Task requirements
With the images excluded, set down every line of the listing below exactly.

The data
━━━━━━━━━━━━━━━━

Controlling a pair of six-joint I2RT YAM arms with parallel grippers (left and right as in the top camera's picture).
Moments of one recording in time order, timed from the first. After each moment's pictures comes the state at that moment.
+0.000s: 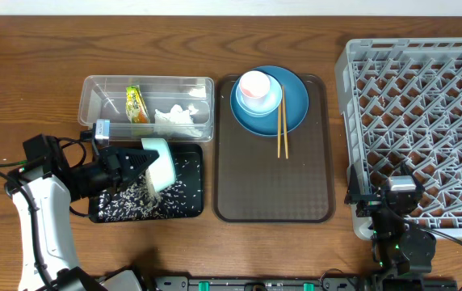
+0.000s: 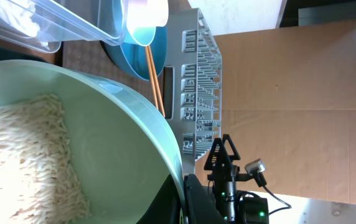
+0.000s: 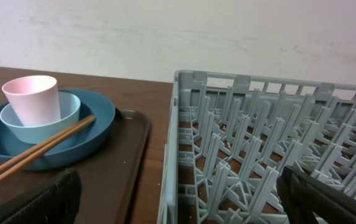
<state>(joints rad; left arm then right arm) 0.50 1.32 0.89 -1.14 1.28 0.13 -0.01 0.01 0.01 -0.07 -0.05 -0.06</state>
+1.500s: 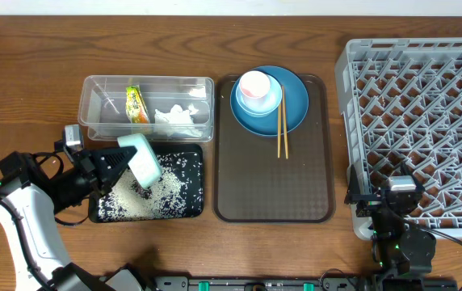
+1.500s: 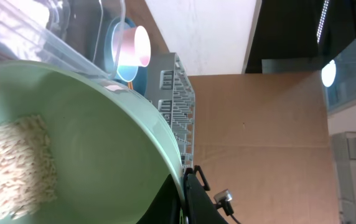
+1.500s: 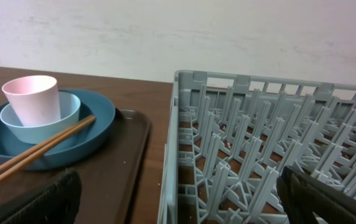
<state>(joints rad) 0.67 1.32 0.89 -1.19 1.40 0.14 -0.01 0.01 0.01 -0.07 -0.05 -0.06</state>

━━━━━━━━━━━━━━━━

Result for this exercise
Controlling a pair of six-joint I2RT YAM arms with parallel grippers (left and right as in the top camera's picture).
Moments of one recording in time order, timed from the first. After each moment's pictures comes the state at that moment.
+0.000s: 
+0.000s: 
+0.000s: 
<state>(joints rad; left arm then right arm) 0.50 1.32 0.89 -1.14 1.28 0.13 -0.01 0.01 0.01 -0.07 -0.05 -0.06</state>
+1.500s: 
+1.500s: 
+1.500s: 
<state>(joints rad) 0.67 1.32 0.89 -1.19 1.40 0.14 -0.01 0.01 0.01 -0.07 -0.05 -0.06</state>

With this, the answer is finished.